IMHO virtio net has a nice performance. You can take days to see a TX timeout.
If it is happening frequently, there is something wrong with device.
So, again, IMHO I don't think it would be too problematic.

>
>
>
> > + return 0;
> > +err:
> > + virtio_add_status(vdev, VIRTIO_CONFIG_S_FAILED);
> > + return ret;
> > +}
> > +
> > +static void virtnet_reset(struct work_struct *work)
> > +{
> > + struct virtnet_info *vi =
> > + container_of(work, struct virtnet_info, reset_work);
> > +
> > + _virtnet_reset(vi);
> > +}
> > +
> > static int virtnet_probe(struct virtio_device *vdev)
> > {
> > int i, err = -ENOMEM;
> > @@ -3011,6 +3102,7 @@ static int virtnet_probe(struct virtio_device *vdev)
> > dev->netdev_ops = &virtnet_netdev;
> > dev->features = NETIF_F_HIGHDMA;
> >
> > + dev->watchdog_timeo = 5 * HZ;
> > dev->ethtool_ops = &virtnet_ethtool_ops;
> > SET_NETDEV_DEV(dev, &vdev->dev);
> >
>
> Is there a way to make this tuneable from ethtool?

Yes and no.
You can do that obviously, but it is not a common field to tun.
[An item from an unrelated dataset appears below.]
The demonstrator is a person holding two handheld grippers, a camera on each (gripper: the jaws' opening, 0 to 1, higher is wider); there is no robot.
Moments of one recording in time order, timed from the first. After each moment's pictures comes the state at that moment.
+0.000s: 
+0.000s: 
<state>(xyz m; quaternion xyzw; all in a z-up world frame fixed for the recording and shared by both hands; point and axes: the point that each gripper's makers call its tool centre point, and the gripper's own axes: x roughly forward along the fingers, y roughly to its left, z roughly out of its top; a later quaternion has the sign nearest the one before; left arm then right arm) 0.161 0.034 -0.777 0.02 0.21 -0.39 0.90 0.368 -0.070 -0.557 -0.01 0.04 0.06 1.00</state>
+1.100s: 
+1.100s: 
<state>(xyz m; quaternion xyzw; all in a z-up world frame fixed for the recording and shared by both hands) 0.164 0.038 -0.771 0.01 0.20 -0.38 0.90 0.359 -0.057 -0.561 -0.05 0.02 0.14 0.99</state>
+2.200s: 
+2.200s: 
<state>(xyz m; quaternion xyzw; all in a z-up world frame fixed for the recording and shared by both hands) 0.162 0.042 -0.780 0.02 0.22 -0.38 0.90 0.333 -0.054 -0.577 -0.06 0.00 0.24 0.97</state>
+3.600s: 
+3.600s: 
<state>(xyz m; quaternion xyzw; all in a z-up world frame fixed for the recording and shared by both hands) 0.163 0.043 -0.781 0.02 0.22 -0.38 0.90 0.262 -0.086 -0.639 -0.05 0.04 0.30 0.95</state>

If you
compare with other drivers.

>
> > @@ -3068,6 +3160,7 @@ static int virtnet_probe(struct virtio_device *vdev)
> > vdev->priv = vi;
> >
> > INIT_WORK(&vi->config_work, virtnet_config_changed_work);
> > + INIT_WORK(&vi->reset_work, virtnet_reset);
> >
> > /* If we can receive ANY GSO packets, we must allocate large ones. */
> > if (virtio_has_feature(vdev, VIRTIO_NET_F_GUEST_TSO4) ||
> > --
> > 2.17.1
>